Da lide executada a duo com o seu tio, referir que se vislumbrou uma brega vistosa, que antecedeu a série de curtos, onde foram deixadas quatro bandarilhas curtas, de forma consecutiva e ininterrupta, o que deixou, com certeza os músicos da banda com tendinites nos dedos das mãos. Encerraram a sua lide com dois palmitos, após se adornarem na preparação da sorte.
O grupo de forcados amadores da Moita, como é tradicional nesta primeira corrida da feira, foi responsável pela execução das tentativas de pega. Deixaram uma boa imagem, quer pelo bom trabalho dos forcados de cara, quer pela coesão demonstrada no momento de ajudar. Avançaram na linha da frente o cabo, João Raposo, numa consumação à segunda tentativa, após o toiro ter dificultado na investida inicial e feito com que se desfizesse a pega por um par de ocasiões e quer João César, quer David Solo efetivaram ao bom primeiro intento nas restantes pegas da noite.

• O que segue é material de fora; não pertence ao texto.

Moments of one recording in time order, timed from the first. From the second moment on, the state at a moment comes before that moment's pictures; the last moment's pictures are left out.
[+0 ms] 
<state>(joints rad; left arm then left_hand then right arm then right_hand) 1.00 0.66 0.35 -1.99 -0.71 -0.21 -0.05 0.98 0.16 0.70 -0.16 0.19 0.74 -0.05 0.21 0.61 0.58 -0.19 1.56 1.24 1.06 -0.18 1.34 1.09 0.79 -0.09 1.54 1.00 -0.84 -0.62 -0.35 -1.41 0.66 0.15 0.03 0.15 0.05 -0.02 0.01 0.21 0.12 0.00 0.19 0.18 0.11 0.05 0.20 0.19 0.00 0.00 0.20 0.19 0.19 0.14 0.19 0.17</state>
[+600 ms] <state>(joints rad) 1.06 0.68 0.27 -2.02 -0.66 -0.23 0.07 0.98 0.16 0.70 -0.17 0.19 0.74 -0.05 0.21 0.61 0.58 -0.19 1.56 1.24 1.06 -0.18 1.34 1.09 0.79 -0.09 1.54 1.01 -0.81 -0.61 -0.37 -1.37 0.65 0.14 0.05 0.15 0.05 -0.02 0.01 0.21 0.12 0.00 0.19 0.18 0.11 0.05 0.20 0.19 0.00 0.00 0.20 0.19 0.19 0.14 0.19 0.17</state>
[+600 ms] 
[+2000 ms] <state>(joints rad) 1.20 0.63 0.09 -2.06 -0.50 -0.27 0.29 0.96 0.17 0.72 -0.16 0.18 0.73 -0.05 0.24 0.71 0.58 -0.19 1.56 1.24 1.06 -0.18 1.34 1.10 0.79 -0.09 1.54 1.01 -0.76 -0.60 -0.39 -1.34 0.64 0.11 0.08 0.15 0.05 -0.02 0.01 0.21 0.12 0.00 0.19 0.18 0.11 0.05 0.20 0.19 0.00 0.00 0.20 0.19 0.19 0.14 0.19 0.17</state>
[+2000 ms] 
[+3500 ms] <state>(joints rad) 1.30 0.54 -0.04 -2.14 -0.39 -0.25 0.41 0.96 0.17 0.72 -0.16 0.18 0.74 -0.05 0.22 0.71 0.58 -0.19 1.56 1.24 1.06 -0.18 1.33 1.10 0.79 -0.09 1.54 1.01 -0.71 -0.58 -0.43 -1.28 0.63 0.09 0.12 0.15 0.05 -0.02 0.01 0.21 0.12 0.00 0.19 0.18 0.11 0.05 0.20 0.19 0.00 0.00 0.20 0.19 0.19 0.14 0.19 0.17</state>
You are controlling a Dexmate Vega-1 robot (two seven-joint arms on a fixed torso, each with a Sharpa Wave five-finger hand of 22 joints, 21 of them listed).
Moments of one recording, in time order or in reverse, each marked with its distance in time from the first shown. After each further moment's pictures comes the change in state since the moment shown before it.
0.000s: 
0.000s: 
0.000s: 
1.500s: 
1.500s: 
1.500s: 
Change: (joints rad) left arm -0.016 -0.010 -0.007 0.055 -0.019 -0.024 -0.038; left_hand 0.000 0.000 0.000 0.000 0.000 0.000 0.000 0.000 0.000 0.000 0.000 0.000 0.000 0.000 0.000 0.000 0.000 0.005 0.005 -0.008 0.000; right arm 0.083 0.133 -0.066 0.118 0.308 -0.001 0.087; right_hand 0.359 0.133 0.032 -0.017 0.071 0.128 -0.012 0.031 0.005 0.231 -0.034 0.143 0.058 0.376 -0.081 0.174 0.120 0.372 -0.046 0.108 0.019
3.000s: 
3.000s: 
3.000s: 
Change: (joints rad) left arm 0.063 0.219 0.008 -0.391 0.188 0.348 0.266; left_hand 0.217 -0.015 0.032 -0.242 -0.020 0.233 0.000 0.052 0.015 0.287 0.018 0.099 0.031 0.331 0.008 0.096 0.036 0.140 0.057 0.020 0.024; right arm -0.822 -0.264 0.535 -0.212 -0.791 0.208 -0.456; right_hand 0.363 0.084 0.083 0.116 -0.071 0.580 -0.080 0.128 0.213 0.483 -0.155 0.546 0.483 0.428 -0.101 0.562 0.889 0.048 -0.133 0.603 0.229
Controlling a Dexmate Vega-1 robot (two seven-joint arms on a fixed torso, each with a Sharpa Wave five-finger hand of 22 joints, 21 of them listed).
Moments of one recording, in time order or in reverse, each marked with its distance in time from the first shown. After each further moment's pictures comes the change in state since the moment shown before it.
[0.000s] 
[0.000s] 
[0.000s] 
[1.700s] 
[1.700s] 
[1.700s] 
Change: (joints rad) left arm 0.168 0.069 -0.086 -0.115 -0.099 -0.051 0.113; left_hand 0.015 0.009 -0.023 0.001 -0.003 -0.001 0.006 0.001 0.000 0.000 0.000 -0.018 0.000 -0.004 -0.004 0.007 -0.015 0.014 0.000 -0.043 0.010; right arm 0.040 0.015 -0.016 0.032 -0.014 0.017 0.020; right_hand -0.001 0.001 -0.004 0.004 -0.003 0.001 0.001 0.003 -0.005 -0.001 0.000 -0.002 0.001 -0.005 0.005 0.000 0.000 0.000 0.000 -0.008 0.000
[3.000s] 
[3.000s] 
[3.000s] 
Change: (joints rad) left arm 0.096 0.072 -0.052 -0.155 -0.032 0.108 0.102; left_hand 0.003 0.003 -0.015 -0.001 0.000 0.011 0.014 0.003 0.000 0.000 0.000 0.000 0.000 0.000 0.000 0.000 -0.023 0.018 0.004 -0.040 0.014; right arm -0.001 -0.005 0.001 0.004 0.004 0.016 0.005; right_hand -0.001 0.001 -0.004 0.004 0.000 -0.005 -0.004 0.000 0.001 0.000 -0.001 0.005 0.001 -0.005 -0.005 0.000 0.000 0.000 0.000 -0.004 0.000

O curro de toiros constituído por três toiros de Canas Vigouroux e dois toiros e um novilho de Calejo Pires permitiram um espetáculo agradável, sendo de bandeira o novilho lidado por Tomás Bastos, merecedor de volta ao ruedo e forte ovação dos espetadores, colaborador o segundo e terceiro da ordem de lide, destacando-se pela negativa o que saiu em primeiro e último lugar. Voltas concedidas pela inteligência para os representantes de ambas as ganadarias após a lide do quarto e quinto da ordem.
A corrida foi dirigida pelo delegado técnico tauromáquico João Cantinho, assessorado pelo médico veterinário Dr. Jorge Moreira da Silva e pelo cornetim José Henriques, tendo o público preenchido cerca de meia casa forte da lotação do anfiteatro moitense.